SLC52A2 en SLC52A3 gen

Ook bekend als: Brown-Vialetto-Van Laere syndroom 1; Syndroom van Brown-Vialetto-Van Laere 2; Riboflavinetransporter deficiëntie 2 (RFVT2); Riboflavinetransporter deficiëntie 3 (RFVT3); bulbaire parese, progressief, met perceptieve doofheid of pontobulbaire parese met doofheid.

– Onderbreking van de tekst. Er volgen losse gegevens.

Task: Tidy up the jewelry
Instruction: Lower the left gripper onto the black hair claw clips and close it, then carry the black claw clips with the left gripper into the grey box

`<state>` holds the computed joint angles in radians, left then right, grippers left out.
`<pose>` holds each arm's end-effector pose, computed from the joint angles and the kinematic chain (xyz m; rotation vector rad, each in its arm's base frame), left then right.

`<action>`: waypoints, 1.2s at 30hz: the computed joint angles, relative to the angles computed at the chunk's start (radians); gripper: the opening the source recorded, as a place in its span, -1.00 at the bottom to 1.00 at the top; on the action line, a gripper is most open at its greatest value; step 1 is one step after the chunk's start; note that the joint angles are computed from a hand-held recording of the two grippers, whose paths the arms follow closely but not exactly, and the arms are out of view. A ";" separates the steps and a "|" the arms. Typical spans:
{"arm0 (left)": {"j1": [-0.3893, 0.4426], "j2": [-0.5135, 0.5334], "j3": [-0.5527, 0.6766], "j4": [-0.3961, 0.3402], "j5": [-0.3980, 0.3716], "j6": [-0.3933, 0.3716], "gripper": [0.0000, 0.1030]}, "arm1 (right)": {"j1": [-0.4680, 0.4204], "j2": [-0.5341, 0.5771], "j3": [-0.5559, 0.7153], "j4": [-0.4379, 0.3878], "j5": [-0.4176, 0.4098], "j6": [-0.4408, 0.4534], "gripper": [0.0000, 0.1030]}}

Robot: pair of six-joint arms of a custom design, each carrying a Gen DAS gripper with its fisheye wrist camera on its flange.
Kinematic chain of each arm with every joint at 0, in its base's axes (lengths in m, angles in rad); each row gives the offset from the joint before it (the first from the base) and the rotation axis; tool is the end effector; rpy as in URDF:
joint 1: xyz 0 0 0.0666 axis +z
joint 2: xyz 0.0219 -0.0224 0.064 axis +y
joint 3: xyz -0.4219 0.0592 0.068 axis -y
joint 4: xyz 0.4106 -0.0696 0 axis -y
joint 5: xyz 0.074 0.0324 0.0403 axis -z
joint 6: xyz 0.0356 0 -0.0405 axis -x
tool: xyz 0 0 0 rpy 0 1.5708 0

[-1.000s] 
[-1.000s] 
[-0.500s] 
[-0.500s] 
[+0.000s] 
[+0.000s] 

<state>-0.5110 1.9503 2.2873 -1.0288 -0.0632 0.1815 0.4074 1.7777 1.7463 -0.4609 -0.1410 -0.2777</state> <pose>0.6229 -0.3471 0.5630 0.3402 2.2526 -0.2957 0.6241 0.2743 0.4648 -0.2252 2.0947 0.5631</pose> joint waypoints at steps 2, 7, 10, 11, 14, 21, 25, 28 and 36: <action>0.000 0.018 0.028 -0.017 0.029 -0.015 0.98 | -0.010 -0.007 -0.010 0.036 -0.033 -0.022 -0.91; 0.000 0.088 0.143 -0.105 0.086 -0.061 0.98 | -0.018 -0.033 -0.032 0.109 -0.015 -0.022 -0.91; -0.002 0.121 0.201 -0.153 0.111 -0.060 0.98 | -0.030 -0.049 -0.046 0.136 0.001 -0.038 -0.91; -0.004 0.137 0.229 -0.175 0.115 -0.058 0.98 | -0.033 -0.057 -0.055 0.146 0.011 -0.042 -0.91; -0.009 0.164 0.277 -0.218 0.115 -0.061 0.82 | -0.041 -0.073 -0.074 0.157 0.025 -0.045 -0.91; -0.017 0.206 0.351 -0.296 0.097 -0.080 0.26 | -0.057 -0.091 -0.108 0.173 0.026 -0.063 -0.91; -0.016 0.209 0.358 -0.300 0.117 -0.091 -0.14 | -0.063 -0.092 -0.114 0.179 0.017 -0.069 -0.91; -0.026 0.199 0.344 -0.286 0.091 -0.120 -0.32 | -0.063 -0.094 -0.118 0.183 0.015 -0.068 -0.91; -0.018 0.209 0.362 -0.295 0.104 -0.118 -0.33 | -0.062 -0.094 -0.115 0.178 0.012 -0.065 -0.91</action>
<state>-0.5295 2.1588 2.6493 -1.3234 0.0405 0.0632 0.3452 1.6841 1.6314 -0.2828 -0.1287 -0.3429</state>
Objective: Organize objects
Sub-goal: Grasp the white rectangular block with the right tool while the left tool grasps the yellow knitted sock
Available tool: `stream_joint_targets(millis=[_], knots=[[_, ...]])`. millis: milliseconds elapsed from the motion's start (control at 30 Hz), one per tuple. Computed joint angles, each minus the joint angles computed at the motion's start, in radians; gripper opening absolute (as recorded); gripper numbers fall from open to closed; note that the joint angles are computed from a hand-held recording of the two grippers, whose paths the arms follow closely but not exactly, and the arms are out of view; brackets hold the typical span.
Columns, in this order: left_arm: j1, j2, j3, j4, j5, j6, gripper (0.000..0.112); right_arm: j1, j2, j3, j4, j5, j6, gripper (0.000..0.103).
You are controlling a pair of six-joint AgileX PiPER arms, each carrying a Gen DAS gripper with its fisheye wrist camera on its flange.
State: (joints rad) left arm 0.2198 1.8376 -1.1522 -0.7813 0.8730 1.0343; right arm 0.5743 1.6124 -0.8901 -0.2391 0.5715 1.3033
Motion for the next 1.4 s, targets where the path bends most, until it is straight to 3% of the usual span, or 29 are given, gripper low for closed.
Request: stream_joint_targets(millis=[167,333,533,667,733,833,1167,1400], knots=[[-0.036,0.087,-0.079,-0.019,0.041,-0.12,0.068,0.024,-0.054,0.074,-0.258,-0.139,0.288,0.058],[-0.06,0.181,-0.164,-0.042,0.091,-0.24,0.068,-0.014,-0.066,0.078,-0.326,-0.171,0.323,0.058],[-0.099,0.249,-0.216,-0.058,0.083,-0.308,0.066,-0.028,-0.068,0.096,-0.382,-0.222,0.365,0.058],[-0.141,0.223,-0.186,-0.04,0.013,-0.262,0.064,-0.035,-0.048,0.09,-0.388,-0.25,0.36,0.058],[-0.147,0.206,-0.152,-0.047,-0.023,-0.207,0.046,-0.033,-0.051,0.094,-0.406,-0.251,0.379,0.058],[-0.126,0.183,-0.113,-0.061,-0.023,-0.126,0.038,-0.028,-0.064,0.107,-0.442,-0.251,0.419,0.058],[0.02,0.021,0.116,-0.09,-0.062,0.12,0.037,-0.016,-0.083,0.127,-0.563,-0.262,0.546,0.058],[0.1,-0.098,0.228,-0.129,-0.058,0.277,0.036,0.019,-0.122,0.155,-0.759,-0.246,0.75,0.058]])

OMIM#211530 https://omim.org/entry/211530

OMIM#614707 https://omim.org/entry/614707

  1. De ziekte:

Zeldzame genetische motorneuronziekte, gekarakteriseerd door perifere en craniale neuropathie, neuronaal verlies in de voorste hoorns en atrofie van de sensorische kanalen van de wervelkolom, met spierzwakte, sensorisch verlies, middenrifverlamming en ademhalingsinsufficiëntie tot gevolg, en meerdere hersenzenuwstoornissen zoals perceptief gehoorverlies, bulbaire symptomen en verlies van gezichtsvermogen als gevolg van optische atrofie. Deze groep genen veroorzaakt defecten in de transporter van vitamine B2 (riboflavine). Riboflavinetransporter resulteert in cellulaire flavinedeficiëntie in verschillende weefsels. Aangezien flavines een belangrijke rol spelen in de mitochondriale functie, kan mitochondriale disfunctie fungeren als een pathomechanisme dat bijdraagt aan neurodegeneratie bij riboflavinetransportdeficiëntie. Afhankelijk van de getroffen transporter worden riboflavinetransporterdeficiëntie 2 (RFVT2) en riboflavinetransporterdeficiëntie 3 (RFVT3) onderscheiden.

  1. De symptomen :

Het kan optreden als een klinisch spectrum vanaf de vroege kindertijd tot de volwassenheid, met een ernstigere presentatie op jongere leeftijd. De meest voorkomende symptomen zijn craniale neuropathie, sensorische ataxie, spierzwakte en ademhalingsinsufficiëntie als gevolg van middenrifverlamming. De craniale neuropathie leidt tot perceptief gehoorverlies, verlies van gezichtsvermogen als gevolg van optische atrofie, dysartrie, dysfagie, voedingsproblemen, gezichtszwakte en oogbewegingsstoornissen. Diafragmatische verlamming in combinatie met algemene spierzwakte kan snel leiden tot ademhalingsinsufficiëntie, vooral bij zuigelingen en jonge kinderen. Vaak zijn voeding via een neussonde of gastrostomieapparaat en kunstmatige beademing en tracheotomie vereist. Sensorische ataxie en optische atrofie lijken vaker voor te komen bij RFVT2-patiënten dan bij RFVT3-deficiënte patiënten. Het ontbreken van vroege tekenen of symptomen sluit de diagnose niet uit.

  1. Te ondernemen maatregelen in geval van een vroege diagnose
  • Zuigelingen met een positieve genetische test (met 2 pathogene varianten of 2 kopieën van een enkele pathogene variant in een van deze genen) moeten borstvoeding blijven geven. Vroege behandeling is essentieel bij het voorkomen van chronische symptomen.
  • Biochemische correlatie is essentieel voor het bevestigen van de diagnose. Biochemische tests kunnen afwijkingen aantonen zoals abnormale (MADD-achtige) plasma-acylcarnitineprofielen, abnormale organische zuren in de urine en verlaagde plasmaflavinespiegels; Ongeveer 50% van de patiënten heeft echter normale resultaten. Bij normale resultaten is de follow-up in de metabole kliniek essentieel.
  • RFVT is een levenslange ziekte die levenslang beheer en regelmatige follow-up met een metabole arts en een multidisciplinaire benadering van zorg vereist.
  • Erfelijkheidsadvies wordt sterk aanbevolen voor gezinsplanning en evaluatie van risicovolle familieleden, zoals broers en zussen.